(Beginning of Collected material)

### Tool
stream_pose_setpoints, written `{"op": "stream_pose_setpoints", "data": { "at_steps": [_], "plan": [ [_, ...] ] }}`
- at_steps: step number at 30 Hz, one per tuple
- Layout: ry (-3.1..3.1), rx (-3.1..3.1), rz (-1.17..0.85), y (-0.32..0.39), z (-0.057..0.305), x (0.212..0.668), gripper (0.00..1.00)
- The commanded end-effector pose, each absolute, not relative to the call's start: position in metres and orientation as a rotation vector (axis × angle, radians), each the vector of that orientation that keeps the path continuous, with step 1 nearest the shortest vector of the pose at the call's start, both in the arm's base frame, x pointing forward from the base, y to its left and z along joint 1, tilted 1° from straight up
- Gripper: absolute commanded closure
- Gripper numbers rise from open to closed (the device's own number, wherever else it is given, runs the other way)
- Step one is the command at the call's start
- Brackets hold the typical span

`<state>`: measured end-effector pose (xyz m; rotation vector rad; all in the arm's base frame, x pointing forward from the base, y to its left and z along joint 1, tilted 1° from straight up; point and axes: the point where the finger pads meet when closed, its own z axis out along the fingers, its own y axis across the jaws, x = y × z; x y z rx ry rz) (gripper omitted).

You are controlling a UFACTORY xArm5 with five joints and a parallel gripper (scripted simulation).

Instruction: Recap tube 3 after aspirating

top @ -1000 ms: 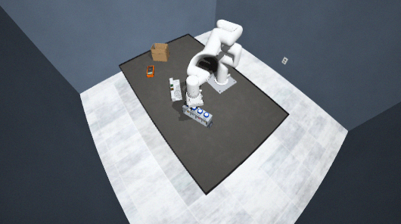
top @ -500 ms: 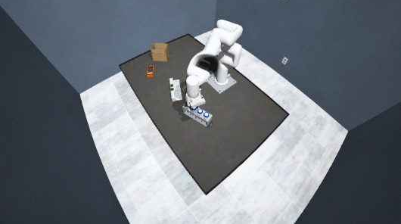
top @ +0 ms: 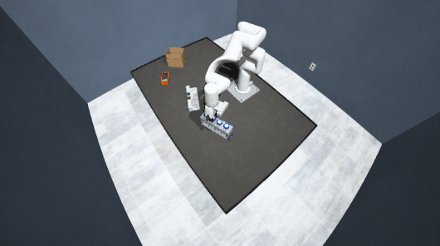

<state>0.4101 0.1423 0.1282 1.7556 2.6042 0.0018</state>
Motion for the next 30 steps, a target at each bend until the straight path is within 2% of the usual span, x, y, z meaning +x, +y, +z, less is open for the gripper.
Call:
{"op": "stream_pose_setpoints", "data": {
  "at_steps": [1,11,18,19,30],
  "plan": [
    [2.795,1.402,-0.006,0.1427,0.1298,0.4113,1.00],
    [3.047,0.711,-0.012,0.1427,0.1300,0.4113,1.00],
    [3.047,0.711,-0.012,0.1427,0.1300,0.4113,1.00],
    [3.047,0.711,-0.012,0.1427,0.1300,0.4113,0.54],
    [3.047,0.711,-0.012,0.1427,0.1300,0.4113,0.54]
  ]
}}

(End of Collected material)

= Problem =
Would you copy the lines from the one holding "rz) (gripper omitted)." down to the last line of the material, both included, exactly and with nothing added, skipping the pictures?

= Solution for this exercise =
`<state>`: measured end-effector pose (xyz m; rotation vector rad; all in the arm's base frame, x pointing forward from the base, y to its left and z along joint 1, tilted 1° from straight up; point and axes: the point where the finger pads meet when closed, its own z axis out along the fingers, its own y axis across the jaws, x = y × z; x y z rx ry rz) (gripper omitted).

You are controlling a UFACTORY xArm5 with five joints and a parallel gripper (scripted simulation).

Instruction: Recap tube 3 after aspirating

top @ -1000 ms: 
top @ -500 ms: 
top @ +0 ms: 

<state>0.4101 0.1423 0.1282 1.7556 2.6042 0.0018</state>
Motion for the next 30 steps, a target at each bend until the straight path is within 2% of the usual span, x, y, z meaning +x, +y, +z, less is open for the gripper.
Call:
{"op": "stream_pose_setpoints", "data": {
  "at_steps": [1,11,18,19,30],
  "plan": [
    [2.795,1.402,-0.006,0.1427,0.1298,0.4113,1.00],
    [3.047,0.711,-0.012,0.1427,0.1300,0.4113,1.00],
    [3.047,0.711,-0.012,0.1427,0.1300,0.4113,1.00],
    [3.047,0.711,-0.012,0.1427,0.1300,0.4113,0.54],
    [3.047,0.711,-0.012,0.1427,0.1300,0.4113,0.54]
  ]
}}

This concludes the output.